Publisher: Springer Science & Business Media
ISBN: 3540406026
Category : Computers
Languages : en
Pages : 1294
Book Description
The set LNCS 2723 and LNCS 2724 constitutes the refereed proceedings of the Genetic and Evolutionaty Computation Conference, GECCO 2003, held in Chicago, IL, USA in July 2003. The 193 revised full papers and 93 poster papers presented were carefully reviewed and selected from a total of 417 submissions. The papers are organized in topical sections on a-life adaptive behavior, agents, and ant colony optimization; artificial immune systems; coevolution; DNA, molecular, and quantum computing; evolvable hardware; evolutionary robotics; evolution strategies and evolutionary programming; evolutionary sheduling routing; genetic algorithms; genetic programming; learning classifier systems; real-world applications; and search based softare engineering.

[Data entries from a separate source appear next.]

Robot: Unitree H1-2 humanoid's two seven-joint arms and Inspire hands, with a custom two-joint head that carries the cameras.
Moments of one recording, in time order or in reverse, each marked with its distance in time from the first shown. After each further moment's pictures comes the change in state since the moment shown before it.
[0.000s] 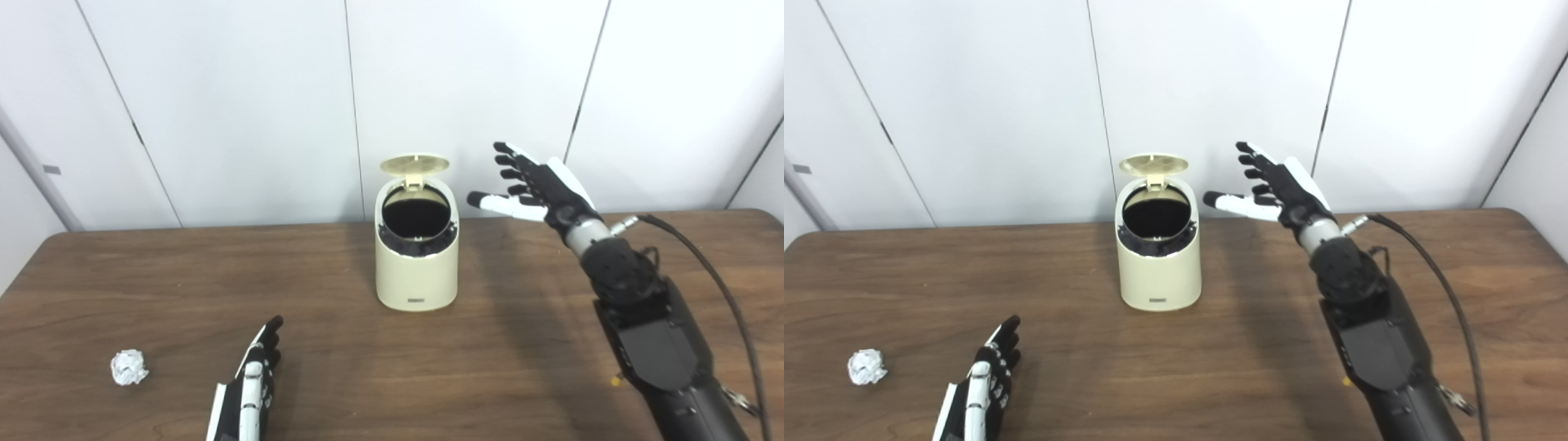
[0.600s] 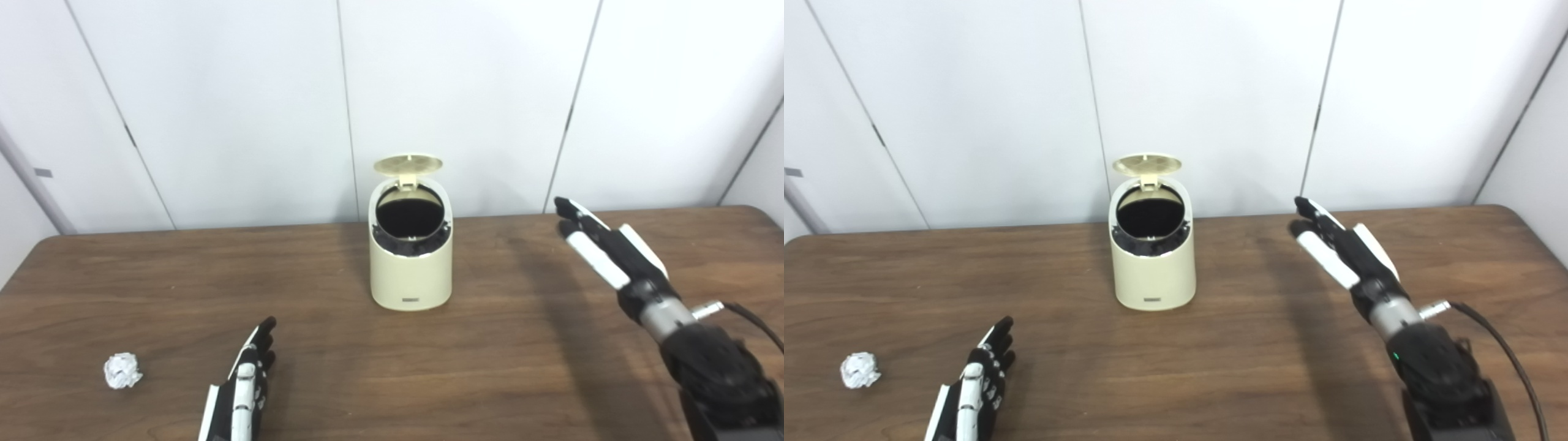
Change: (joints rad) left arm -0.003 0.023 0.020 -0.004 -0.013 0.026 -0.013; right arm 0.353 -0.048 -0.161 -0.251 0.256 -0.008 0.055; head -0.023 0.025
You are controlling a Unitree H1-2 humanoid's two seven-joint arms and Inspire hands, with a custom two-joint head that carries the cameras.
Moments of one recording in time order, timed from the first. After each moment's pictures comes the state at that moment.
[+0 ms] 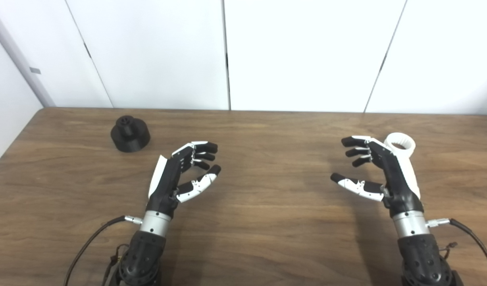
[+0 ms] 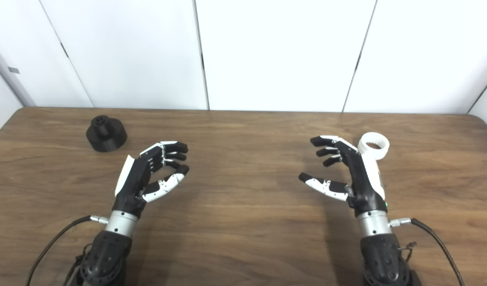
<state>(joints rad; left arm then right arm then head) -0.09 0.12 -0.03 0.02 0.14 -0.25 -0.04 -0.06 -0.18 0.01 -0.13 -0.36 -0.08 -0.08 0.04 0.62</state>
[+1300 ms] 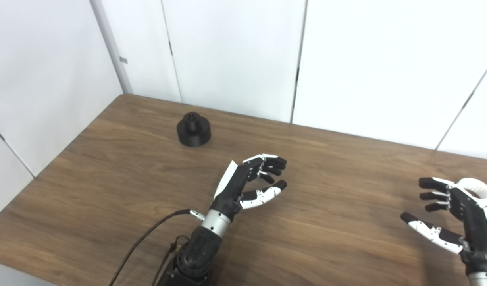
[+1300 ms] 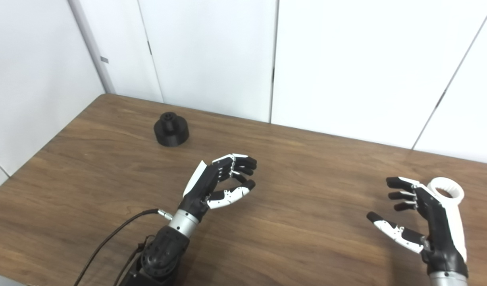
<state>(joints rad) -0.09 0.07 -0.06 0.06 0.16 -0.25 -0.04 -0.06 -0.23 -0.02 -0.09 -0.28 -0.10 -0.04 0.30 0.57</state>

Data Mining and Knowledge Discovery Handbook
Author: Oded Maimon
Publisher: Springer Science & Business Media
ISBN: 038725465X
Category : Computers
Languages : en
Pages : 1378
Book Description
Data Mining and Knowledge Discovery Handbook organizes all major concepts, theories, methodologies, trends, challenges and applications of data mining (DM) and knowledge discovery in databases (KDD) into a coherent and unified repository. This book first surveys, then provides comprehensive yet concise algorithmic descriptions of methods, including classic methods plus the extensions and novel methods developed recently. This volume concludes with in-depth descriptions of data mining applications in various interdisciplinary industries including finance, marketing, medicine, biology, engineering, telecommunications, software, and security. Data Mining and Knowledge Discovery Handbook is designed for research scientists and graduate-level students in computer science and engineering. This book is also suitable for professionals in fields such as computing applications, information systems management, and strategic research management.
Publisher: Springer Science & Business Media
ISBN: 038725465X
Category : Computers
Languages : en
Pages : 1378
Book Description
Data Mining and Knowledge Discovery Handbook organizes all major concepts, theories, methodologies, trends, challenges and applications of data mining (DM) and knowledge discovery in databases (KDD) into a coherent and unified repository. This book first surveys, then provides comprehensive yet concise algorithmic descriptions of methods, including classic methods plus the extensions and novel methods developed recently. This volume concludes with in-depth descriptions of data mining applications in various interdisciplinary industries including finance, marketing, medicine, biology, engineering, telecommunications, software, and security. Data Mining and Knowledge Discovery Handbook is designed for research scientists and graduate-level students in computer science and engineering. This book is also suitable for professionals in fields such as computing applications, information systems management, and strategic research management.